- Film poster
- Directed by: William Nigh
- Written by: Hugh Wiley Scott Darling
- Produced by: William T. Lackey
- Starring: Boris Karloff Marjorie Reynolds
- Cinematography: Harry Neumann
- Edited by: Russell F. Schoengarth
- Music by: Edward J. Kay
- Distributed by: Monogram Pictures
- Release date: August 1, 1939;
- Running time: 71 minutes
- Country: United States
- Language: English

= Mr. Wong in Chinatown =

1939 film

Mr. Wong in Chinatown is a 1939 American mystery film directed by William Nigh and starring Boris Karloff as Mr. Wong.

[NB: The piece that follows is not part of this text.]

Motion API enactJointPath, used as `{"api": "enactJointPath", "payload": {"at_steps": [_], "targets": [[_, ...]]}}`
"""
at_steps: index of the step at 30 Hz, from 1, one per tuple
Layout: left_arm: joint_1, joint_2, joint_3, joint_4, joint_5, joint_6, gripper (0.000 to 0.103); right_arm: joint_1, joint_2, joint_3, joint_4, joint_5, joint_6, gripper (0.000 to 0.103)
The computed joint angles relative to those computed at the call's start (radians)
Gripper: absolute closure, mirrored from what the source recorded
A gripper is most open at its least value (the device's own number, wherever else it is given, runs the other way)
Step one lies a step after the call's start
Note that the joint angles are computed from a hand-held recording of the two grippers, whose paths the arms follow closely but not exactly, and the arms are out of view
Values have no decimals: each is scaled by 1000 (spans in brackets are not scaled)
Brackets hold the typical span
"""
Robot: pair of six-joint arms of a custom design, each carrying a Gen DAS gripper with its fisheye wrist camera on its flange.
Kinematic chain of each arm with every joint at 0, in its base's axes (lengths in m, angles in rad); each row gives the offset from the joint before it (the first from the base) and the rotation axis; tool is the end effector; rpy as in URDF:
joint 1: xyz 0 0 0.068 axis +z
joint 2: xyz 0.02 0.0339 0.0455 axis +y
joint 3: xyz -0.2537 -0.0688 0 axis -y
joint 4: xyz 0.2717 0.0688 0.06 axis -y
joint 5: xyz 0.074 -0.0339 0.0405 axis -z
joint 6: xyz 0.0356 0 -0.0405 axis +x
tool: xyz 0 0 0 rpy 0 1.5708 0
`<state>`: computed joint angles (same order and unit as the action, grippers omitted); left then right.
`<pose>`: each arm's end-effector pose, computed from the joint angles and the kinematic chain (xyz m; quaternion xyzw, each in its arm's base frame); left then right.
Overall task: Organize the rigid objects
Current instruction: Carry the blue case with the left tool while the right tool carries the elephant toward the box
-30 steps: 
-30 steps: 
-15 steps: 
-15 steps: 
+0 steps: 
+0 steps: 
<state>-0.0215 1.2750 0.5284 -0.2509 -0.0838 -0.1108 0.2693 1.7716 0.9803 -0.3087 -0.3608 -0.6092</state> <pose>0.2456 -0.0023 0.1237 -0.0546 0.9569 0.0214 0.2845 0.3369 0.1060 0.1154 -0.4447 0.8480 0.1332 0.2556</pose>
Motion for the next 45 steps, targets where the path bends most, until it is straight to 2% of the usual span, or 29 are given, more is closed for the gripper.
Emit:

The film is the third in the series of Mr. Wong.

==Plot==

A beautiful Chinese woman visits Mr. Wong late at night but is murdered before she can tell him why she needs his help. Wong discovers that she is Princess Lin Hwa, the sister of a powerful Chinese general, and that she was killed with a poisoned dart fired from a Chinese "sleeve gun."

As with some of his previous investigations, Wong is given important information by the leader of a powerful tong (Chinese secret society). The tong leader tells Wong that the princess had come to the United States with almost $1-million to arrange the secret purchase of airplanes that were to be smuggled into China.

As Wong continues the investigation he learns that all the money that the princess deposited in a local bank has been paid out—and that the signature on most of the checks is a forgery. Wong becomes the target of a killer, and is aided in his investigation by a blonde, beautiful and energetic newspaper reporter.

Was the princess killed by enemies of her brother to prevent the shipment of the planes to China? Or was she killed to hide the fact that there actually were no planes and the whole scheme was a scam?

Wong's careful conversations with the captain of the ship the princess traveled on, the owner of the aviation company that owned the planes she was going to buy, and the president of the bank where the princess deposited her money, result in him uncovering the identity of the killer.

==Cast==
- Boris Karloff as Mr. James Lee Wong
- Marjorie Reynolds as Roberta 'Bobbie' Logan (reporter)
- Grant Withers as Police Capt. Bill Street
- Huntley Gordon as Mr. Davidson (bank president)
- George Lynn as Capt. Guy Jackson (Aviation Corp. president) (as Peter George Lynn)
- William Royle as Capt. Jaime (captain, Maid of the Orient)
- James Flavin as Police Sgt. Jerry
- Lotus Long as Princess Lin Hwa (murder victim)
- Lee Tung Foo as Willie (Wong's servant) (as Lee Tong Foo)
- Bessie Loo as Lilly May (Princess Lin Hwa's maid)
- Richard Loo as Tong chief
- Ernie Stanton as Burton (Davidson's butler)
- I. Stanford Jolley as Hotel clerk
- Angelo Rossitto as Mute Little Person (uncredited)

==Preservation==
A print is held by the Library of Congress.